Directions
Write how many lines in the records below include the string "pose". No other text should be given.

Data
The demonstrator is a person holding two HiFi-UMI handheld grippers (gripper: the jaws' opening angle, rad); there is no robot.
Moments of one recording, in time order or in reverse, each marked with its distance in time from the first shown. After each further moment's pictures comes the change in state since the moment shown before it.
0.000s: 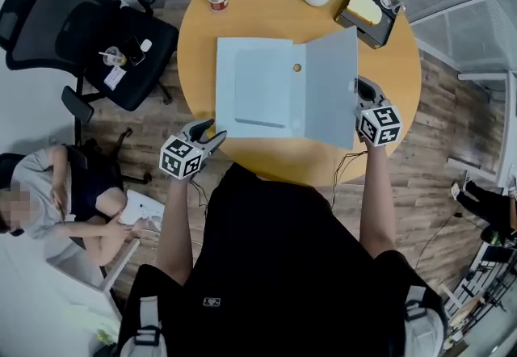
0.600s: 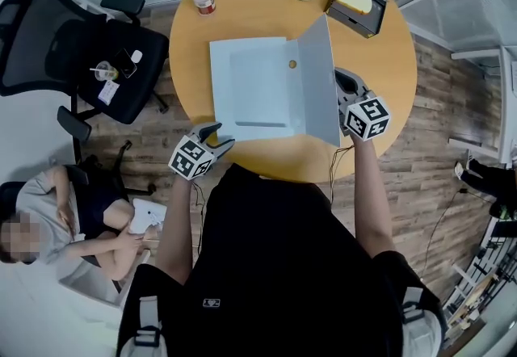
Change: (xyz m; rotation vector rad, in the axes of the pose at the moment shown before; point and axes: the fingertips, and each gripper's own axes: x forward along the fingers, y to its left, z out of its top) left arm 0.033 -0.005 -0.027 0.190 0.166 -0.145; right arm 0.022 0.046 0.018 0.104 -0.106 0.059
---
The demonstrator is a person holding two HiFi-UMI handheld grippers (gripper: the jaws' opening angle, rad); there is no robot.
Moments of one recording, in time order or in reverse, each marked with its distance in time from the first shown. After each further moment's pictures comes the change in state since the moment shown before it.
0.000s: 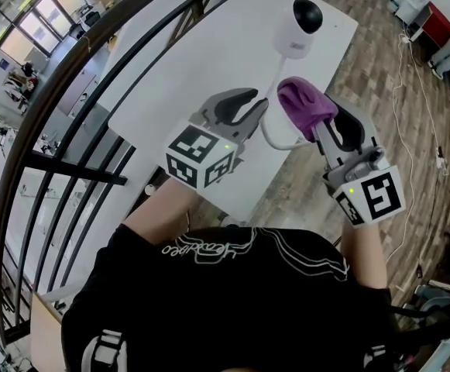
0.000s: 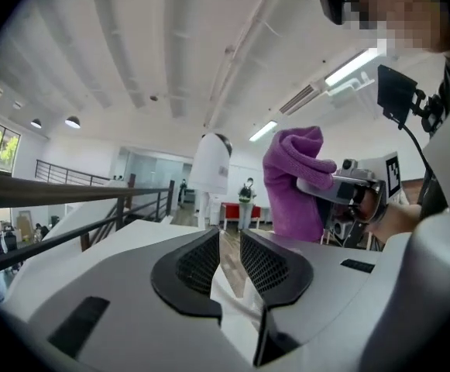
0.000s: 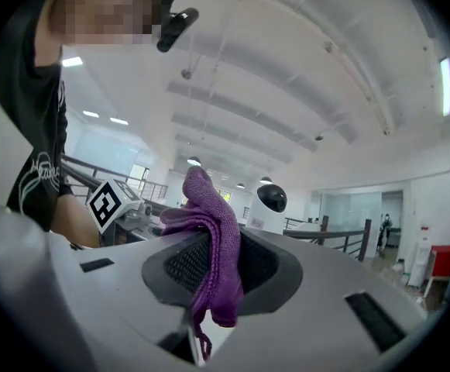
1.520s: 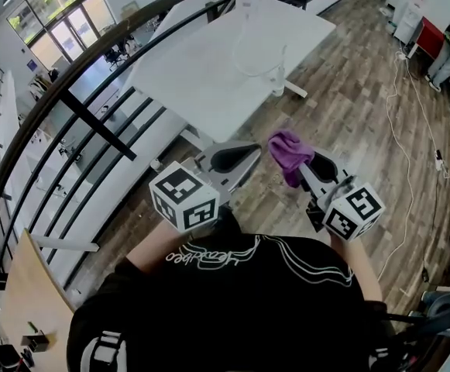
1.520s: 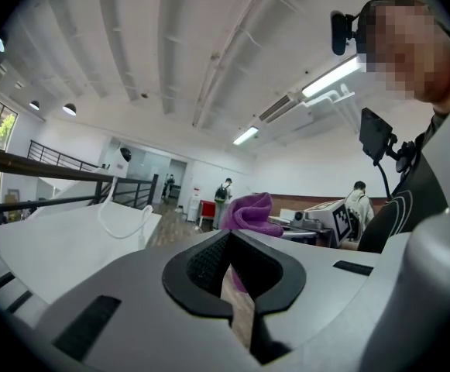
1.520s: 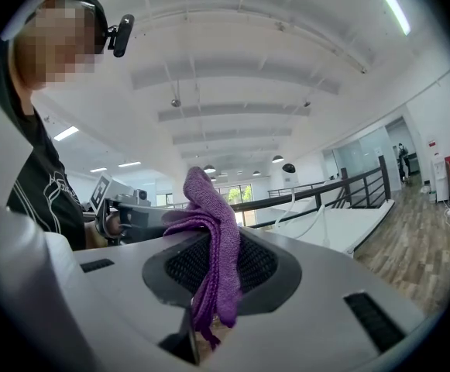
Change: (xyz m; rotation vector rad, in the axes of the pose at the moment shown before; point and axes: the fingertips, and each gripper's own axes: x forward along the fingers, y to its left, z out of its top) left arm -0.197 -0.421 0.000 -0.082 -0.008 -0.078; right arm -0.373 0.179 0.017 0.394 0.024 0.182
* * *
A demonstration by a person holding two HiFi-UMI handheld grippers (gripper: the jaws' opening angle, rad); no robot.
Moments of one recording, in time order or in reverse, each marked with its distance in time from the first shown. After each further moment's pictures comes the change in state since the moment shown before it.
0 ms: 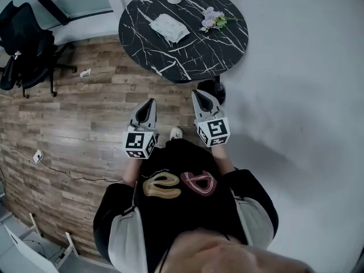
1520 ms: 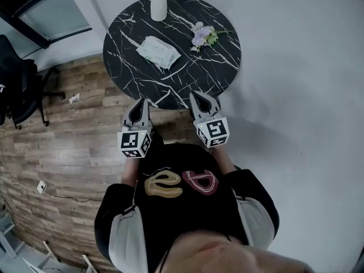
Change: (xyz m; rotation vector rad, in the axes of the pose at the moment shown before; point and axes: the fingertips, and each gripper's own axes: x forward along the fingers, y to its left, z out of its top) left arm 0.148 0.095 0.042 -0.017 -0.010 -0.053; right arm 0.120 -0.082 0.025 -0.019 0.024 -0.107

Answer below
3